Definiva un diritto concreto, non una distanza emotiva.
«Due chiavi», disse il padre.
Il figlio non accettò subito.
«Per sette giorni.»
«Per sette giorni», confermò il padre.
Il fabbro iniziò il lavoro soltanto allora.
Il figlio rimase nella stanza mentre il padre portava fuori dalla nicchia gli oggetti uno per uno.
Non si abbracciarono e non trasformarono la cucina in un luogo di riconciliazione improvvisa.
Quando il fabbro consegnò le chiavi, il padre ne tenne una nel palmo e porse l’altra al figlio senza chiudere le dita attorno alla sua mano.
Era un gesto piccolo, ma per la prima volta l’accesso all’appartamento non veniva usato come minaccia o ricompensa.
Nei giorni successivi il figlio tornò sempre alla stessa ora e riempì tre scatole.
Prese i propri vestiti, i libri, la sciarpa rossa e alcune fotografie duplicate.
Lasciò il tavolo, la moka, la tazza scheggiata e gli orologi fermi alle 3:08.
Il padre non controllò ogni oggetto, ma rimase presente durante ogni visita.

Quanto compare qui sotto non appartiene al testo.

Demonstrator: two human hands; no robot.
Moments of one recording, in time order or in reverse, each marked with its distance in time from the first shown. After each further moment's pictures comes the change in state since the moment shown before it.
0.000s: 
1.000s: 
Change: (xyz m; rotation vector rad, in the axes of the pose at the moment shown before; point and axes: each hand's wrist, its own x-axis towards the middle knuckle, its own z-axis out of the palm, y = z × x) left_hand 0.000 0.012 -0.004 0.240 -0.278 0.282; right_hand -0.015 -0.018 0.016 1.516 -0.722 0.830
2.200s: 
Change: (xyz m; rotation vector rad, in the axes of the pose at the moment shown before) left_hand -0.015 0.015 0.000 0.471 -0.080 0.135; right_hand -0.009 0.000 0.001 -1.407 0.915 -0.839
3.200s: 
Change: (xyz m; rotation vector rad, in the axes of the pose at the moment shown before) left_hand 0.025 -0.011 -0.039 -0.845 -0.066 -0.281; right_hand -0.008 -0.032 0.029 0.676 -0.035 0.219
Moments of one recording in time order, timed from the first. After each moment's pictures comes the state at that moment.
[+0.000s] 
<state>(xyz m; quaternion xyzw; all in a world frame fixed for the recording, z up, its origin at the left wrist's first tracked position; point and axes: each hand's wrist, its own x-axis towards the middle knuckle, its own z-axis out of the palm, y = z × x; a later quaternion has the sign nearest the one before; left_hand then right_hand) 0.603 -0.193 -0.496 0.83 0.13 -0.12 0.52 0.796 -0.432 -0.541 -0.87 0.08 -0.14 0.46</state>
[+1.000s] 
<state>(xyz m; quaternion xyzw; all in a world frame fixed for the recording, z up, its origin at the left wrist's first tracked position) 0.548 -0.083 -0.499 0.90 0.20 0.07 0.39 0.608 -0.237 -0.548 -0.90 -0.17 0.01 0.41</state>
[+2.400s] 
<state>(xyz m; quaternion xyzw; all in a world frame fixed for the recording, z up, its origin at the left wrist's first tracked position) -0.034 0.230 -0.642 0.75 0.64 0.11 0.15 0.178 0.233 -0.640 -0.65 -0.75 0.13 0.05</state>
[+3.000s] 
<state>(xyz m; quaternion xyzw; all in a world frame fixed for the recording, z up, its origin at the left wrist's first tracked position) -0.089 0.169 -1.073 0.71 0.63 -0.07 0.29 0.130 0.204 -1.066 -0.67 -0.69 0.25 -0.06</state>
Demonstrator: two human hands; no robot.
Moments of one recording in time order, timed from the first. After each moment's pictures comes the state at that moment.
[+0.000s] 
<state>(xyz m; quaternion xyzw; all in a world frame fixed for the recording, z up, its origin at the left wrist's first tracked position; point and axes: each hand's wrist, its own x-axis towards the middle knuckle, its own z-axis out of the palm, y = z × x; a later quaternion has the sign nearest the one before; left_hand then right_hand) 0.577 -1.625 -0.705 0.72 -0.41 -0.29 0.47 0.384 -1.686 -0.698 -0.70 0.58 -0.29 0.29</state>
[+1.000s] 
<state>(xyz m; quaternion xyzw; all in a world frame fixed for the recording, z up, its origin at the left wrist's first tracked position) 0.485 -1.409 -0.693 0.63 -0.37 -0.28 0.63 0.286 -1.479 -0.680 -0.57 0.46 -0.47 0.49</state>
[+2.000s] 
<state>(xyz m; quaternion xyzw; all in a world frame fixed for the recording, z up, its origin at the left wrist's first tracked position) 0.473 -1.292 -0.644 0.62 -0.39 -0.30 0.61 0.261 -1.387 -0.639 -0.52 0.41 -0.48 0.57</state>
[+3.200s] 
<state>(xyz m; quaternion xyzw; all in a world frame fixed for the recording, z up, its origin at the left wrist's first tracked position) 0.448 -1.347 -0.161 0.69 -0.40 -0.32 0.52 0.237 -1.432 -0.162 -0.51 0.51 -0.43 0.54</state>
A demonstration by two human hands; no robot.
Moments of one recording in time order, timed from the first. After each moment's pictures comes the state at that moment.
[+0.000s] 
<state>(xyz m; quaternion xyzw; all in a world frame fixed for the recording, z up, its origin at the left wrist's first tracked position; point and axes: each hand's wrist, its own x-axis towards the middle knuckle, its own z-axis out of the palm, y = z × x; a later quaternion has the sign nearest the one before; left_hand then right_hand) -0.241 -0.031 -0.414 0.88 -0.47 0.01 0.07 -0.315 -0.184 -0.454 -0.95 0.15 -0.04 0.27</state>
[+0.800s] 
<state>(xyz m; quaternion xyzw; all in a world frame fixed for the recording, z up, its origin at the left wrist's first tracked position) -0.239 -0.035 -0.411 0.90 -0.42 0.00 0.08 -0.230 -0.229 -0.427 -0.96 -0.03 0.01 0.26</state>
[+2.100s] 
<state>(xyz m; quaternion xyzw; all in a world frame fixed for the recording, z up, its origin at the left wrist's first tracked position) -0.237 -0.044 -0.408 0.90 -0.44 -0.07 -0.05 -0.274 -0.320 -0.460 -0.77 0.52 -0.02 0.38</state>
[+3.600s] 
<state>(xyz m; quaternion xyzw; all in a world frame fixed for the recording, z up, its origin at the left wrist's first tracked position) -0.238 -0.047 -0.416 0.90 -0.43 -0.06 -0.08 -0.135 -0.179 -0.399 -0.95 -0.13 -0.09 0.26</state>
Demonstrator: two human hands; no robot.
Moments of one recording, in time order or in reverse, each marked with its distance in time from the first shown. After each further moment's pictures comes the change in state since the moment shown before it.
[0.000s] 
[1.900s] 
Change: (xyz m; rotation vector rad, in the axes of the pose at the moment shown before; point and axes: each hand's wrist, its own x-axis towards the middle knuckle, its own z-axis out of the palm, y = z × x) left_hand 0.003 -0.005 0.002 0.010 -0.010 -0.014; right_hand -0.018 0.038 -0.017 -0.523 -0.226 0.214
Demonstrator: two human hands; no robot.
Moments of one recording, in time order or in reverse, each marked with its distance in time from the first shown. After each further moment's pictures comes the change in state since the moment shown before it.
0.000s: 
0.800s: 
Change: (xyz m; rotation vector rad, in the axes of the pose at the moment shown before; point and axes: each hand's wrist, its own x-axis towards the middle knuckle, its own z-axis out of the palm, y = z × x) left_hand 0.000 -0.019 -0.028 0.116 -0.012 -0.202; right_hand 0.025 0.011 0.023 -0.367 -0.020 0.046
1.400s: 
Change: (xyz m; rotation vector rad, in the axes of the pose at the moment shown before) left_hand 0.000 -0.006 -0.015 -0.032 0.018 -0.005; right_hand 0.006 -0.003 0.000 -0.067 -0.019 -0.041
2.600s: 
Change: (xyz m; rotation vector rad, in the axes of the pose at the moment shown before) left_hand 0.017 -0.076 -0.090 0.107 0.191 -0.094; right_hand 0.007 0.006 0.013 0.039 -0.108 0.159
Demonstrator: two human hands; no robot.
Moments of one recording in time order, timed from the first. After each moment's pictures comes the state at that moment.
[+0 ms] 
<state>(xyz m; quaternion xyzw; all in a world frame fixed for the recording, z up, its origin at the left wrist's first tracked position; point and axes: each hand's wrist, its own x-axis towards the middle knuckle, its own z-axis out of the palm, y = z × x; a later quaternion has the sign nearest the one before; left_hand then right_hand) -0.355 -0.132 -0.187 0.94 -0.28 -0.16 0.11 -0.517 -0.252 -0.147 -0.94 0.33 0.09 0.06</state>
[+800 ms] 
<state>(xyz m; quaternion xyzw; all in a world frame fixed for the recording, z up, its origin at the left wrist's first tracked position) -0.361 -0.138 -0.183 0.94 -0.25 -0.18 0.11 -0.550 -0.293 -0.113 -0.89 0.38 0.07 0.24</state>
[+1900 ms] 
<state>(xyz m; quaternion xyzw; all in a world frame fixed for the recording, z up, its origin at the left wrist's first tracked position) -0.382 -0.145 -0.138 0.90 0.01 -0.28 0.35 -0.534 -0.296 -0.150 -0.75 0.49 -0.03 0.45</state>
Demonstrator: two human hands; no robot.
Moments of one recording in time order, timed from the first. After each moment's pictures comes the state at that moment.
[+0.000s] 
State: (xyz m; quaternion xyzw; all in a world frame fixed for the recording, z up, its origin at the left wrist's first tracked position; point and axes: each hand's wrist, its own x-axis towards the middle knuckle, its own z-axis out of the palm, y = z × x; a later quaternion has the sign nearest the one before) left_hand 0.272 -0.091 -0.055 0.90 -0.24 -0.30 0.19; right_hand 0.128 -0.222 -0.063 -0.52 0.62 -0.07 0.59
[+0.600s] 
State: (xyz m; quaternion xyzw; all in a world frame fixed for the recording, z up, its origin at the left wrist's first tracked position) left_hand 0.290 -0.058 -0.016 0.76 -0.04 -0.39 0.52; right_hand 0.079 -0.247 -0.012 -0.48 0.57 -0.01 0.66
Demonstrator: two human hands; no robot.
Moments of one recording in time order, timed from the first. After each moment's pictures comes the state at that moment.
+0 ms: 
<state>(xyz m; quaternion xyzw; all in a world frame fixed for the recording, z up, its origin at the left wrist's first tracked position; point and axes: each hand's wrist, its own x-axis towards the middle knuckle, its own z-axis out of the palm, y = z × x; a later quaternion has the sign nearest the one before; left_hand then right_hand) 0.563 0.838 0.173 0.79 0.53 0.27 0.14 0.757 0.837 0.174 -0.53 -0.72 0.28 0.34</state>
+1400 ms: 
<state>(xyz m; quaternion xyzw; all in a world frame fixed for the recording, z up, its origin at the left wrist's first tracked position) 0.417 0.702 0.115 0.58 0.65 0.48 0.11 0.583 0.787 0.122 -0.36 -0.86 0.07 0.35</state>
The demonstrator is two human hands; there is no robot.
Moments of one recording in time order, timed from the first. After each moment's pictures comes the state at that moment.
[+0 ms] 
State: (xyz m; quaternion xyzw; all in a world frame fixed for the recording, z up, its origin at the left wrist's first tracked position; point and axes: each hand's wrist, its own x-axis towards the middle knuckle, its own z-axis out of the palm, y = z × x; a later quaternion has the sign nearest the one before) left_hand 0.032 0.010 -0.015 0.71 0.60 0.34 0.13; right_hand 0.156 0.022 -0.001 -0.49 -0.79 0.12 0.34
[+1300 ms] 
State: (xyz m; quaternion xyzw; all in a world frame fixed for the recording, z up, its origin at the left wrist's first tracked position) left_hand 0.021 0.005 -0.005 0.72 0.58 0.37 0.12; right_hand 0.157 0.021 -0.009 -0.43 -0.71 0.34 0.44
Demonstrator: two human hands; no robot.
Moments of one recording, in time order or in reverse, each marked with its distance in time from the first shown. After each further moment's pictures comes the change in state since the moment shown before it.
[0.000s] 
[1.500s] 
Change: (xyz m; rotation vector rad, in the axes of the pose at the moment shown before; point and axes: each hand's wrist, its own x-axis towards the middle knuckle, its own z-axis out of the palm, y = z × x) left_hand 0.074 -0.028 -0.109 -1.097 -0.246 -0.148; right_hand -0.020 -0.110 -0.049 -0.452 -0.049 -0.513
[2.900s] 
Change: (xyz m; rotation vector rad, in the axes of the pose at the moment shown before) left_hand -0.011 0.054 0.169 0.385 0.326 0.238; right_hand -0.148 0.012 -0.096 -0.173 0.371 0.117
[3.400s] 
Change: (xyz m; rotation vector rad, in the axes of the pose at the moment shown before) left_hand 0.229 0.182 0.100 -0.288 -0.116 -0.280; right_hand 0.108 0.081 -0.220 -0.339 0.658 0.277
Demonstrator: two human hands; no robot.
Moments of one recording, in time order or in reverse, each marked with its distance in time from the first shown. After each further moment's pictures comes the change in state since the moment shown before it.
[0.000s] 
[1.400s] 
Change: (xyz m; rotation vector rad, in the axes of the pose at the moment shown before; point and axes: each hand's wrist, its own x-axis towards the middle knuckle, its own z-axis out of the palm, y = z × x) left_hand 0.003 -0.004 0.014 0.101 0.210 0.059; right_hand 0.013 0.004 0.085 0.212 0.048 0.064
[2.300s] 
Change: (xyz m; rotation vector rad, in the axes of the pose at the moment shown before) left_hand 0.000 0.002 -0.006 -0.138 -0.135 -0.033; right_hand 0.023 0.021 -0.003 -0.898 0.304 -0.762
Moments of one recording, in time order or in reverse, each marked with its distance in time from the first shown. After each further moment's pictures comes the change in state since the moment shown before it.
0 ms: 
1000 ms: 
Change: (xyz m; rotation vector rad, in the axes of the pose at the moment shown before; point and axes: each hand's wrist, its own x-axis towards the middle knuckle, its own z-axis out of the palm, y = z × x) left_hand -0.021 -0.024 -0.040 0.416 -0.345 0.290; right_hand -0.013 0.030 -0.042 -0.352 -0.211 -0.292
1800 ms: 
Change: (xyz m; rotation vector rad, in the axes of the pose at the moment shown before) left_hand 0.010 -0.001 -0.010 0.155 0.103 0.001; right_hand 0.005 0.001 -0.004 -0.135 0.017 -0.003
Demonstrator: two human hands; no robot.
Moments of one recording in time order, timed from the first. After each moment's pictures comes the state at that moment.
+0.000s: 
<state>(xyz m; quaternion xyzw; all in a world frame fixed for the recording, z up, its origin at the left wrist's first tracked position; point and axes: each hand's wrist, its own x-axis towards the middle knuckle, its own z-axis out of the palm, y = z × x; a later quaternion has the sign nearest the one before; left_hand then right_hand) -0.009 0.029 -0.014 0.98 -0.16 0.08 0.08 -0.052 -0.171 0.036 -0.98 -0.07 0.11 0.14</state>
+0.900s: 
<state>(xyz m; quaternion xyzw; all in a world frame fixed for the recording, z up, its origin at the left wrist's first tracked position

Il primo giorno parlarono soltanto di ciò che andava avvolto nella carta.
Il secondo discussero per il quaderno di ricette, poi decisero di copiarlo pagina per pagina.
Il terzo, il padre preparò il caffè senza chiedere se il figlio si sarebbe fermato.
Il figlio bevve in piedi e se ne andò dopo pochi minuti.
Non era ancora pace, ma non era più una serratura cambiata di nascosto.
Alla fine della settimana, il fabbro tornò per controllare il cilindro e ritirare il pagamento.
Il padre pagò anche il tempo perso il primo giorno, senza contestare la cifra.
Il figlio arrivò con l’ultima scatola e posò la propria chiave sul tavolo.
«Ho finito», disse.
Il padre prese la chiave, ma non la mise subito nel cassetto.
Indicò la fotografia della moglie, ora appoggiata sul ripiano con il volto rivolto verso la stanza.
«Giovedì prossimo devo iniziare a copiare il quaderno.»
Il figlio infilò le mani nelle tasche.
«Puoi farlo da solo.»
«Posso», rispose il padre. «Ma non conosco la sua grafia quando saltava le parole.»
Il figlio guardò la moka già pronta sul fornello spento.
«Alle cinque», disse.
Il padre annuì.
Poi prese la piccola sveglia che era stata dietro il muro, regolò con attenzione le lancette sull’ora corrente e la mise al centro del tavolo.
Accanto posò la chiave restituita, non per trattenere suo figlio nell’appartamento, ma perché potesse riprenderla il giovedì successivo entrando dalla porta principale.
La sciarpa rossa uscì di casa nella scatola del figlio.
La sveglia rimase con il padre.
E mentre gli altri orologi continuavano a segnare le 3:08, quello che era stato nascosto dietro la parete continuò finalmente a misurare il tempo che veniva dopo.